The Sununu Youth Services Center, the state’s only secure juvenile detention facility, is back in the legislative spotlight — and not in the way state officials would prefer. As NHPR reports, three staff members have been assaulted at the Manchester facility during an extended lockdown, while state officials have so far declined to answer lawmakers’ specific questions about what triggered the lockdown, how long it has gone on, or what conditions inside the facility look like right now.
That refusal — combined with reports of injuries to both youth and staff — is what is now drawing legislative scrutiny. Lawmakers want to hear directly from the Center’s director, Joshua Nye, who took over in January.
What Lawmakers Are Asking
Members of the legislative oversight apparatus that monitors juvenile justice operations have requested specific information about the lockdown’s start date, the staffing posture during the lockdown, the medical care provided to injured youth and staff, and the status of any internal or external investigations into the assaults. According to NHPR’s reporting, the state’s responses to those questions have been thin or nonexistent.
That is a significant problem politically. The Sununu Youth Services Center already operates under a long shadow — the state has been litigating, settling, and paying out claims tied to historic abuse at the facility for years. Each new incident at the Manchester campus is read against that history, and lawmakers are unwilling to let the agency reset the clock to zero on transparency.
A spokesperson confirmed the assaults but declined to provide details, citing personnel and ongoing-investigation concerns. Lawmakers say those exemptions, used liberally, are exactly the issue.
Joshua Nye Inherited A Hard Job
Nye, who took over as director in January, did not create the conditions he is now being asked to explain. He inherited a facility that has been on the state’s “what do we do with this place” list for the better part of a decade, with a chronic staffing shortage layered on top of an aging physical plant and a small, often acute, juvenile population.
The political question is not whether Nye personally caused the assaults. It is whether the agency under his early tenure is communicating with the legislature in a way that meets the standard the legislature now demands. Lawmakers who pushed for the agency’s previous director to be more forthcoming have signaled they are not willing to grant a grace period.
That posture is consistent with how the legislature has been treating the broader child protection apparatus this session. The drawn-out fight over leadership of the Office of the Child Advocate — which we covered in our look at Republican lawmakers’ defense of an Ayotte-aligned holdover and in the Kayla Sanchez nomination withdrawal — has put juvenile-justice oversight on a shorter leash.
The Lockdown Question
Extended lockdowns at a juvenile facility are a legitimate operational tool when staff or youth safety is at stake. They are also one of the conditions that abuse-monitoring frameworks, including federal consent decrees governing similar facilities elsewhere, treat as red flags. A lockdown long enough to draw legislative attention is a lockdown long enough to require an explanation.

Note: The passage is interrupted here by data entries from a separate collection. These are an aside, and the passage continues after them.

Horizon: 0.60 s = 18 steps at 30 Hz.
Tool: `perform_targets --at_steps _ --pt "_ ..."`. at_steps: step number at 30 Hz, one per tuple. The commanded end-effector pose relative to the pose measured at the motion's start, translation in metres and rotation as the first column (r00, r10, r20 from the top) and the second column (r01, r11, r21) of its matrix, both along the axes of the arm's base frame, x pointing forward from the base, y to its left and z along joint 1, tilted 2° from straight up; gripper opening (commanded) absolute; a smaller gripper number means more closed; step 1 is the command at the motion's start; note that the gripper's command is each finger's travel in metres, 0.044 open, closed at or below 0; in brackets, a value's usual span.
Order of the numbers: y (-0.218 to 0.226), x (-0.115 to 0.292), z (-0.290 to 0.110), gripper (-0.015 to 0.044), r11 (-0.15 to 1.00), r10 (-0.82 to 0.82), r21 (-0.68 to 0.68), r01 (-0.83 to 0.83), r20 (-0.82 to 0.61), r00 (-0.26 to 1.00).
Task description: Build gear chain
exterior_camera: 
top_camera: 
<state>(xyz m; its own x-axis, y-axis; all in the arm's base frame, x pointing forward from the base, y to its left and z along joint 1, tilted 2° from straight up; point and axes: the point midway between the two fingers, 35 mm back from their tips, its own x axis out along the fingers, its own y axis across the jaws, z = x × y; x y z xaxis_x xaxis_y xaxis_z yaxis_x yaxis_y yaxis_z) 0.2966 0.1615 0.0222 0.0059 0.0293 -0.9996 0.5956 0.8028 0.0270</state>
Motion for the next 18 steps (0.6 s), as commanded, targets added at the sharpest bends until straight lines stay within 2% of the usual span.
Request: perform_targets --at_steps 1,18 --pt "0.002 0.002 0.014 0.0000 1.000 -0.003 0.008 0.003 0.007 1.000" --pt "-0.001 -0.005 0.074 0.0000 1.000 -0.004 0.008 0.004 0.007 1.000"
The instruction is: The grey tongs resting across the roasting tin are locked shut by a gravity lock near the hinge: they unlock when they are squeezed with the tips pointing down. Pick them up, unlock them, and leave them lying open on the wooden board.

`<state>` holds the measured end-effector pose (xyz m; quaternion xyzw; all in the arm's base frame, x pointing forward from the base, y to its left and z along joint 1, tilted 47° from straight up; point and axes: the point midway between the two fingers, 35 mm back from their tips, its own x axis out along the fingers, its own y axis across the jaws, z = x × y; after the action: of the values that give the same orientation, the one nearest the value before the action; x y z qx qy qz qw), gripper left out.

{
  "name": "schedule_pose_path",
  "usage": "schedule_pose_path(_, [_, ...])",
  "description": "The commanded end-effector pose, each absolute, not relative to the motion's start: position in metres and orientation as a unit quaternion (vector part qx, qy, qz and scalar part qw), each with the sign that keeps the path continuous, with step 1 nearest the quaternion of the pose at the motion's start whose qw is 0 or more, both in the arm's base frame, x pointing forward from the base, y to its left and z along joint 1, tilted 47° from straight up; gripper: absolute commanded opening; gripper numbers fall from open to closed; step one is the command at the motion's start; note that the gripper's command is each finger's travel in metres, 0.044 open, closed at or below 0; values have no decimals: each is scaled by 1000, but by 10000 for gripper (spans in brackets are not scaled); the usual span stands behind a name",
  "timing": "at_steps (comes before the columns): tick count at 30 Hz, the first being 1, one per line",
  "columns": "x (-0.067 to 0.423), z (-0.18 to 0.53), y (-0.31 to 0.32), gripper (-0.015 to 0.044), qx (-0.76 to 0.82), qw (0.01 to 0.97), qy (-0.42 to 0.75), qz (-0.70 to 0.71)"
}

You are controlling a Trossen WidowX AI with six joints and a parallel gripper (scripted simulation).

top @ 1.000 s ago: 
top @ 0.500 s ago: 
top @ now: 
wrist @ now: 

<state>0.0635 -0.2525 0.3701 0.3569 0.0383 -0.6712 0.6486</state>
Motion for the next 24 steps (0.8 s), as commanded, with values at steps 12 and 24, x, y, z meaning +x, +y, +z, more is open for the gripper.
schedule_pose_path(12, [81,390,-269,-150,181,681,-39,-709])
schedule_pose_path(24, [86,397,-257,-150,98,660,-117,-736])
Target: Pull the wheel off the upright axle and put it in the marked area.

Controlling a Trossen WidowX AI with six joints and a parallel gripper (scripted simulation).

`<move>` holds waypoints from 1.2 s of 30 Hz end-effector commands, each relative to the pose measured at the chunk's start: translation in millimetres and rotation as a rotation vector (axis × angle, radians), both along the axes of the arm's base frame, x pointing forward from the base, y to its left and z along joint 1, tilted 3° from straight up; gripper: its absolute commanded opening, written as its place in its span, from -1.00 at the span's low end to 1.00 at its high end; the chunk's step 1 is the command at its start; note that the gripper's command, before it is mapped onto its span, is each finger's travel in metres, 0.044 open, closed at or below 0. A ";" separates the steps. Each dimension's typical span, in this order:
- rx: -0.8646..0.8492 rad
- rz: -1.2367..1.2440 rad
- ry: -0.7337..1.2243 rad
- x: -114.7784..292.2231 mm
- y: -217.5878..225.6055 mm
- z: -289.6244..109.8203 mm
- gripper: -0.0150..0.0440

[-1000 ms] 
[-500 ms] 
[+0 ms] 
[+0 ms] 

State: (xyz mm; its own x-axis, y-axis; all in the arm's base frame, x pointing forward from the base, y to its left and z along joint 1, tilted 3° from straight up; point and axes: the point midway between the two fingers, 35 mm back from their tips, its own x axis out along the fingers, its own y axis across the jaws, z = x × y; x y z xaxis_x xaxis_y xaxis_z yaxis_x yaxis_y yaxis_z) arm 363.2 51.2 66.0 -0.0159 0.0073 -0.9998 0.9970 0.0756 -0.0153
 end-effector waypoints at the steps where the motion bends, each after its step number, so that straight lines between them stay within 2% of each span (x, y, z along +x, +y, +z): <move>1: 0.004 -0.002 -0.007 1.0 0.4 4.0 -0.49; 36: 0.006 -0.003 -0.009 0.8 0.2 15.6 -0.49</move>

What lawmakers want, according to NHPR, is a clear timeline: when did the lockdown begin, what specific incident or pattern triggered it, what services to the youth in custody have been suspended or reduced, and what the off-ramp looks like. They have not received that timeline.
The state’s youth detention system has been in slow-motion contraction for years — the Sununu Center’s official population has fallen as the state has shifted toward alternatives — but the facility has remained the backstop for the most acute cases. That backstop function makes operational transparency more important, not less.
Why It Matters
The Sununu Youth Services Center sits at a difficult crossroads of state policy. It is a facility the state has acknowledged it wants to replace, while also relying on day-to-day. Each lockdown, each staff assault, and each round of “we can’t comment” pushes the political conversation closer to the question of whether the current operating model is sustainable at all.
Lawmakers have so far stopped short of subpoenaing director Nye. Whether that holds depends on whether the agency provides the information legislators say they need — and how quickly. As of this week, the answer is: not yet.
For Granite State residents, the practical takeaway is simple. The state runs one secure juvenile detention facility. Three staff have been hurt. The legislators charged with overseeing it cannot get straight answers about what is happening inside. That is the story, and it is unlikely to fade until someone — Nye or his agency leadership — testifies on the record.
Frequently Asked Questions
Where is the Sununu Youth Services Center located?
The Sununu Youth Services Center is the state’s secure juvenile detention facility, located in Manchester, New Hampshire. It is operated by the Department of Health and Human Services and houses youth committed by the courts.
Who is Joshua Nye?
Joshua Nye is the director of the Sununu Youth Services Center. He took over the role in January 2026. Lawmakers have requested that he testify directly about the recent lockdown and the assaults on three staff members.
Why is the legislature focused on transparency at the facility?
The Sununu Center has been at the center of long-running historic-abuse litigation, with the state paying out significant settlements to former residents over conduct dating back decades. That history has made the legislature less willing to accept agency silence on operational issues at the current facility, particularly when staff or youth are injured.